Évora_27 anuncia “Lá nas Árvores”, o primeiro projeto de Évora_27 - Capital Europeia da Cultura apresentado ao público

“Lá nas Árvores”, projeto integrado na candidatura de Évora_27, conta com três ciclos de apresentação: em 2025, “Sentir a Terra”; em 2026, “Levantar Voo”; em 2027 “Coexistir, Construindo Futuro”.
“Sentir a Terra” decorre entre 23 e 26 de outubro de 2025 e propõe uma escuta alargada sobre a relação entre a música, o território e a paisagem sonora, com particular foco na ligação ao Alentejo. Ao longo de quatro dias, a música promoverá o encontro entre práticas artísticas contemporâneas e questões ambientais, sociais e identitárias.
O programa inicia-se com O Canto das Sementes que pressupõe dois concertos pelo ensemble DME, cujas peças exploram diferentes formas de relação com a matéria, o tempo e o espaço. O primeiro concerto será dedicado às obras Hematite, de Jaime Reis, que parte da exploração tímbrica inspirada no mineral hematite; Sobre a areia o tempo poisa, de Sara Carvalho, que se inspira no poema “Fundo do Mar”, de Sophia de Mello Breyner Andresen; Melancholia, de Miguel Azguime, e a estreia mundial de Iconographiae, de Valerio Sannicandro, que propõe uma reflexão sobre as formas como representamos e registamos o mundo natural e humano.

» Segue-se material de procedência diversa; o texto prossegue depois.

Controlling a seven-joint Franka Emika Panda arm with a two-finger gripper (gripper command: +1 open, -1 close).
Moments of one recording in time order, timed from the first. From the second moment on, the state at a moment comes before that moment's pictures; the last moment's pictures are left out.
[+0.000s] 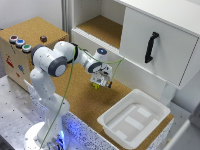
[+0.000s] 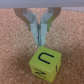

O segundo concerto apresenta obras de quatro jovens compositores – Luana Ambrósio, João Ricardo, Yanis Lel-Masri e Cristóvão Almeida – que, sob a tutoria da professora e compositora Sara Carvalho, trabalharam inspirados em temas como a desflorestação ou a poluição nas redes digitais.
O terceiro evento será um Concerto-Conferência dedicado à paisagem sonora natural e ao património imaterial do Alentejo, com a participação do compositor Carlos Marecos e da pianista Ana Telles, que interpretará A Casa do Cravo, para piano e eletrónica. A peça integra gravações de sinos de uma igreja alentejana, excertos de rádio dos anos pós-revolucionários, canções de intervenção e sons associados ao trabalho agrícola, articulando memória histórica, identidade territorial e escuta crítica.
O último dia de atividades começa com um workshop orientado pelo compositor Jaime Reis. Aberto ao público, este momento propõe uma experiência de aprendizagem e experimentação prática, estimulando um olhar criativo sobre o tratamento dos sons da natureza na música eletroacústica.
No mesmo dia, o quarto e último concerto, é inteiramente dedicado à música acusmática. Destaca-se a peça do compositor austríaco Thomas Gorbach, Viola Sylvestris. A obra, centrada sobretudo nas árvores e nos ecossistemas florestais, reflete uma escuta atenta às dinâmicas da vida não humana e ao valor da biodiversidade. Neste concerto haverá ainda a estreia de uma obra da compositora Mariana Vieira, inspirada na paisagem sonora do Alentejo, nomeadamente no som dos chocalhos e serão apresentadas obras selecionadas através de uma Open Call para música, lançada em setembro.
Ainda no dia 26 de outubro, o Coreto do Jardim Público de Évora acolherá uma instalação sonora, com peças acusmáticas escolhidas pela mesma chamada internacional. A instalação oferece ao público uma experiência imersiva, permitindo uma escuta mais atenta às diferentes paisagens sonoras representadas nas obras.
Todas as atividades são de entrada gratuita.
Programa:
23 outubro, 21h00: Concerto O Canto das Sementes I – Auditório do Colégio Mateus d’Aranda;
24 outubro, 21h00: Concerto O Canto das Sementes II – Auditório do Colégio Mateus d’Aranda;
25 outubro, 18h00: Concerto-Conferência Paisagem Sonora Natural e Património Imaterial do Alentejo, com Carlos Marecos e Ana Telles – Auditório do Colégio Mateus d’Aranda;
26 outubro, 10h–13h: Workshop Escutar, Registar, Transformar os Sons das Árvores, com Jaime Reis – Palácio D. Manuel;
26 outubro, 18h00:Concerto Acusmático – Palácio D. Manuel;
25 e 26 de Outubro, 14h00-17h00: Instalação Sonora – Coreto do Jardim Público de Évora.